◆ **Activity**
Every record must be repeated exactly; omit any pictures they contain.

Segment Start: Source information

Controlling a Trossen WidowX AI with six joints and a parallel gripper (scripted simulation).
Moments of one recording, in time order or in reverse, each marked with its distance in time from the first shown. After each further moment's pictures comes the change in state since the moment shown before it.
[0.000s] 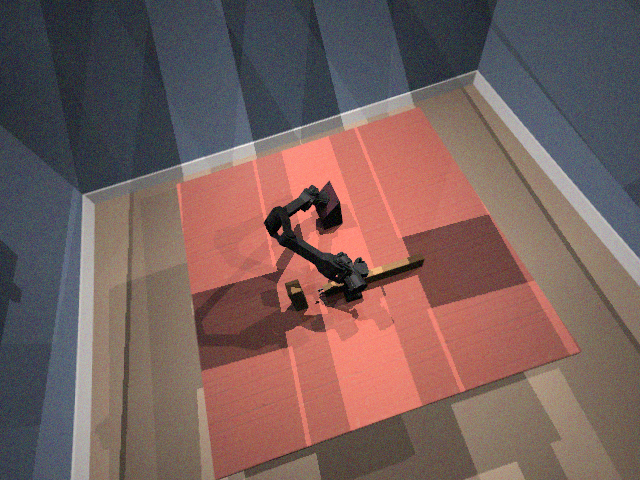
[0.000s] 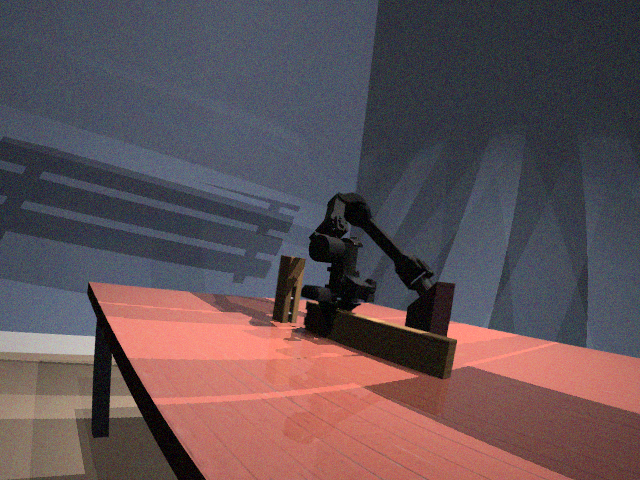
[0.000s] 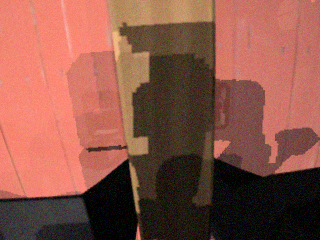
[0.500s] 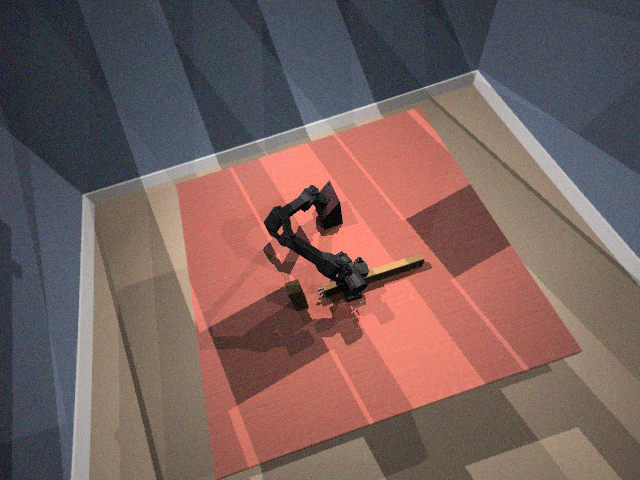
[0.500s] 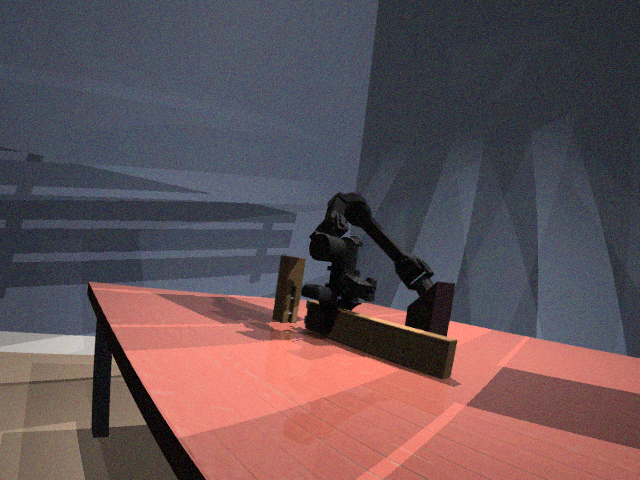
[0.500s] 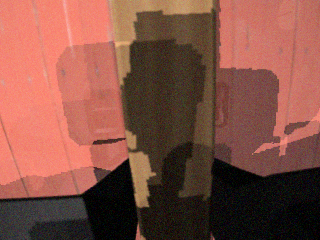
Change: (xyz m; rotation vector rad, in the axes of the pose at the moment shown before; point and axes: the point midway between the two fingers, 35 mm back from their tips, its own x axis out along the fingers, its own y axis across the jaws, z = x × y) arm -0.002 0.000 0.000 -0.002 0.001 0.000
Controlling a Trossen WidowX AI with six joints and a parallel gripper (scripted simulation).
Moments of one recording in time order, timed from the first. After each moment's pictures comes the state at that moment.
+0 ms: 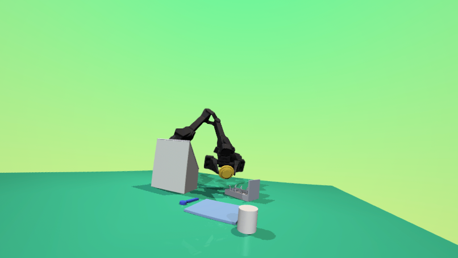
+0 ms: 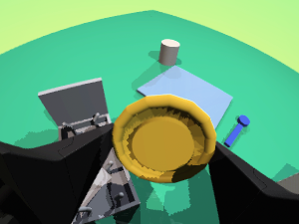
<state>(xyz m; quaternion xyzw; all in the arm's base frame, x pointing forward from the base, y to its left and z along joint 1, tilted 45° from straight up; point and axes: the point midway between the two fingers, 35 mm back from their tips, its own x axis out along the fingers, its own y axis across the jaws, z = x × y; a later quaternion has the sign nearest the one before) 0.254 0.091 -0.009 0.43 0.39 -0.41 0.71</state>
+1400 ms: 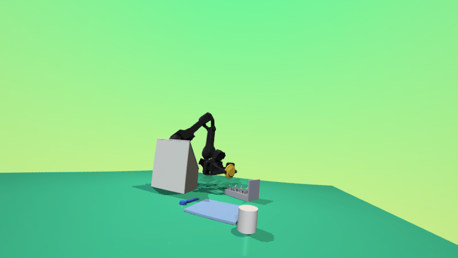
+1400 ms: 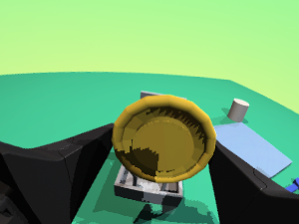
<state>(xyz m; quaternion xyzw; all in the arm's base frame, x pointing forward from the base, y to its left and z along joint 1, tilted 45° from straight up) 0.243 0.137 0.024 0.38 0.15 -0.24 0.88</state>
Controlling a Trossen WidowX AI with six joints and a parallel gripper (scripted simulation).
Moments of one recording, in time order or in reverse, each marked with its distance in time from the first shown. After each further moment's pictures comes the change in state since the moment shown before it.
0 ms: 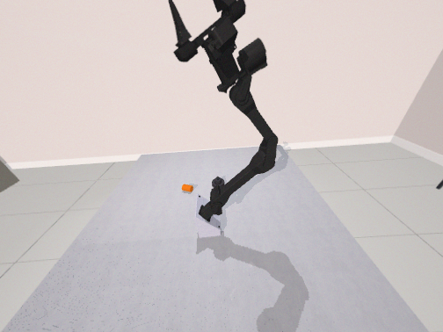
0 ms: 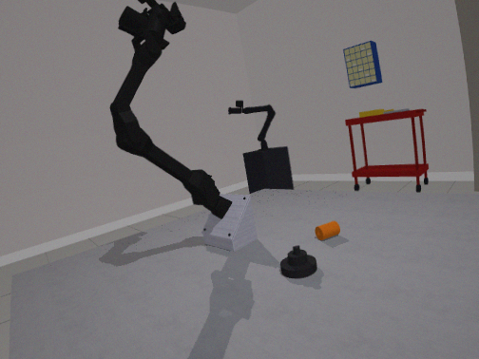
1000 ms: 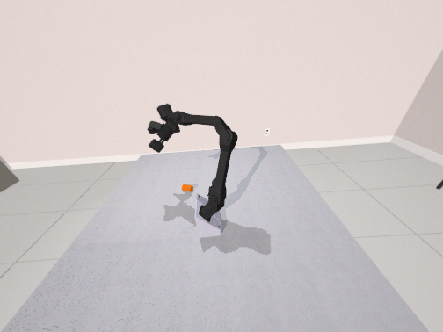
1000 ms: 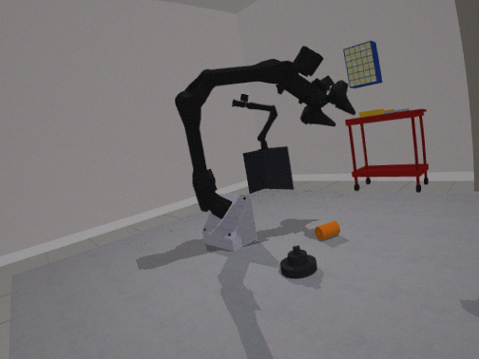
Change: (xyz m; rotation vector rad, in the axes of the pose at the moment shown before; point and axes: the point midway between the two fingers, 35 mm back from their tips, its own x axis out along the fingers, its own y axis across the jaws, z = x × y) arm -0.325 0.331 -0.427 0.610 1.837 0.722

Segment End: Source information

◆ **Exercise result**
Controlling a Trossen WidowX AI with six joints and a parallel gripper (scripted simulation).
Moments of one recording, in time order or in reverse, each marked with its distance in time from the first shown. After each further moment's pictures comes the change in state since the moment shown before it.
[0.000s] 
[0.000s] 
[0.000s] 
[0.500s] 
[0.500s] 
[0.500s] 
Change: (xyz m; rotation vector rad, in the axes of the pose at the moment shown before; point and axes: the point midway between the two fingers, 35 mm back from their tips, its own x axis out along the fingers, its own y axis across the jaws, z = x × y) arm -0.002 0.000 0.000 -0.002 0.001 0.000
Controlling a Trossen WidowX AI with six joints and a parallel gripper (scripted simulation).
Moments of one recording in time order, timed from the first. After each moment's pictures comes the state at that moment.
+0 ms: 
+0 ms: 
<state>(xyz m; quaternion xyzw; all in the arm's base frame, x pointing forward from the base, y to its left and z along joint 1, tilted 45° from straight up; point and axes: the point midway between the two fingers, 35 mm back from their tips, its own x axis out along the fingers, its own y axis across the jaws, z = x × y; a later quaternion has the sign nearest the one before) 0.254 0.091 -0.009 0.43 0.39 -0.41 0.71</state>
+1400 ms: 
+1400 ms: 
<state>(xyz m; quaternion xyzw; all in the arm's base frame, x pointing forward from the base, y to its left and z along joint 1, tilted 45° from straight up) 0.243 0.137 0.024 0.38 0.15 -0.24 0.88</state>
Controlling a Trossen WidowX AI with six joints and a parallel gripper (scripted simulation).
Moments of one recording, in time order or in reverse, each marked with its distance in time from the first shown. After each further moment's pictures comes the change in state since the moment shown before it.
0 ms: 
0 ms: 
1000 ms: 
1000 ms: 
Change: (xyz m; rotation vector rad, in the axes of the pose at the moment shown before; point and axes: the point midway between the two fingers, 35 mm back from their tips, its own x axis out along the fingers, its own y axis across the jaws, z = x × y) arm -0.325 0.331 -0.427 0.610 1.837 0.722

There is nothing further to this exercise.